## EXERCISE GOAL
Show each line from the listing that includes the word "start".

=== DATA PROVIDED ===

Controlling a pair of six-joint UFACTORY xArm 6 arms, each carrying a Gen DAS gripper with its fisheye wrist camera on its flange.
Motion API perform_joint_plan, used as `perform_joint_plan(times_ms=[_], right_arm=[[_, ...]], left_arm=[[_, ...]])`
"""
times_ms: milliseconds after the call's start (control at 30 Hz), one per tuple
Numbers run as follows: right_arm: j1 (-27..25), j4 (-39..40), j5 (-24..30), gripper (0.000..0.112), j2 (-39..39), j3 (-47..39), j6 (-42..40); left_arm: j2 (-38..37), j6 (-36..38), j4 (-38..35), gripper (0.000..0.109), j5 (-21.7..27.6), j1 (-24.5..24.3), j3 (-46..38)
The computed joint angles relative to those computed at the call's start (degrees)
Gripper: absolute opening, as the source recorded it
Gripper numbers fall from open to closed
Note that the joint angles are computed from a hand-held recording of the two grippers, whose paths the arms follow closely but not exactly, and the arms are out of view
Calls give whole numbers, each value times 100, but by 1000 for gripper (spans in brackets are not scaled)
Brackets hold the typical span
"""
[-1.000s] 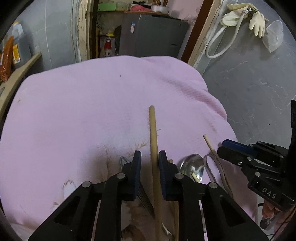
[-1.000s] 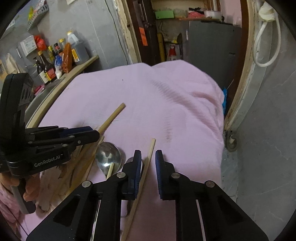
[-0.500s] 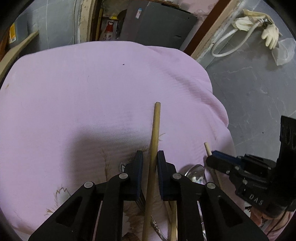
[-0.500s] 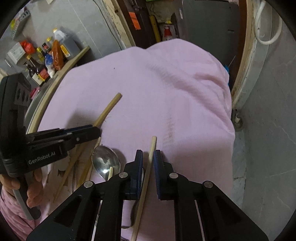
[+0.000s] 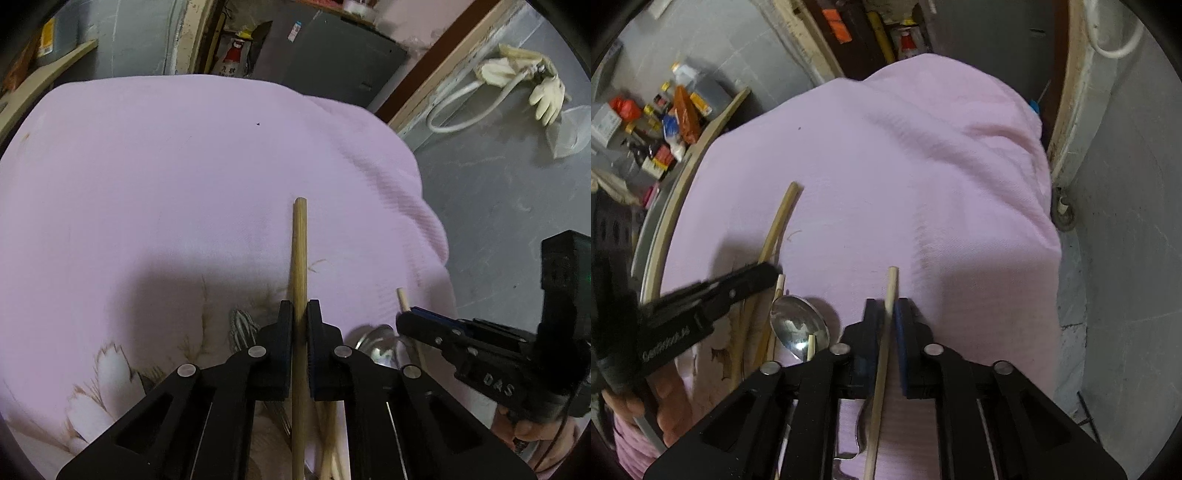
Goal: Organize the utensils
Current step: 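Grasp a wooden chopstick with the left tool while the right tool grasps another chopstick, then lift the chopsticks and drop them into the white caddy with both tools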
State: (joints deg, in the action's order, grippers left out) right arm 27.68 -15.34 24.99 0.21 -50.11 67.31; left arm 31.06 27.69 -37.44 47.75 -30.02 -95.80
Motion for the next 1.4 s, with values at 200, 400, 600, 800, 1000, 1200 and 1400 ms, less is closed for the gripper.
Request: perform_joint_plan(times_ms=[200,400,600,800,1000,1200,1400], right_arm=[[68,-1691,-542,4,-335,452,1661],[124,-3190,-738,3,-656,706,3037],[598,-5103,-178,3,-1044,728,4757],[2168,-6725,1987,3,-1213,615,5925],[3349,-7389,3976,3,-805,178,6151],[3631,-8220,4670,3,-486,-369,6050],[3328,-9181,4217,3,34,-1272,6158]], left_arm=[[-816,893,-790,5,-824,-40,1151],[-1573,1910,-1745,5,-1415,-106,2063],[-2167,2773,-2756,5,-1753,-181,2717],[-2955,4505,-4573,5,-2060,-144,3528],[-3645,6101,-6336,5,-2074,25,4068],[-4251,7411,-7548,5,-1990,386,4274],[-4443,7519,-7682,5,-1778,1021,4142]])
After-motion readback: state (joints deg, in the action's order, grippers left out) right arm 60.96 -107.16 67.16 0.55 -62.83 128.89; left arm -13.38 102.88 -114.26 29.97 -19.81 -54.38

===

## TASK RESULT
times_ms: milliseconds after the call's start (control at 30 Hz), one per tuple
The computed joint angles relative to those computed at the call's start (degrees)

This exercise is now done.